Record extracts Start Marker

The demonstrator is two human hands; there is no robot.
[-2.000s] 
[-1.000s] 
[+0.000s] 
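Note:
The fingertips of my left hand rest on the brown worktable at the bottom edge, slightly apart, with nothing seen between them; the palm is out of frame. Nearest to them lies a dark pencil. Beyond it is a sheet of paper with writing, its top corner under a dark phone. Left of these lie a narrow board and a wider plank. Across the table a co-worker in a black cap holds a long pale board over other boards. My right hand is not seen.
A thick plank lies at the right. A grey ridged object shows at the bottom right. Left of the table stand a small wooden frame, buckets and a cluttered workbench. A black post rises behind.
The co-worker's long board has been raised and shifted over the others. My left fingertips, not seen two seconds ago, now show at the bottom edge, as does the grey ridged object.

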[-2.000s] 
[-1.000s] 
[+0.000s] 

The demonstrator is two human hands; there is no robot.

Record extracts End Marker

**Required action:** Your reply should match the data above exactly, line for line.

**Solution to this task:**
The demonstrator is two human hands; there is no robot.
[-2.000s] 
[-1.000s] 
[+0.000s] 
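Note:
The fingertips of my left hand rest on the brown worktable at the bottom edge, slightly apart, with nothing seen between them; the palm is out of frame. Nearest to them lies a dark pencil. Beyond it is a sheet of paper with writing, its top corner under a dark phone. Left of these lie a narrow board and a wider plank. Across the table a co-worker in a black cap holds a long pale board over other boards. My right hand is not seen.
A thick plank lies at the right. A grey ridged object shows at the bottom right. Left of the table stand a small wooden frame, buckets and a cluttered workbench. A black post rises behind.
The co-worker's long board has been raised and shifted over the others. My left fingertips, not seen two seconds ago, now show at the bottom edge, as does the grey ridged object.
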
[-2.000s] 
[-1.000s] 
[+0.000s] 

The demonstrator is two human hands; there is no robot.

There is no more to add to the answer.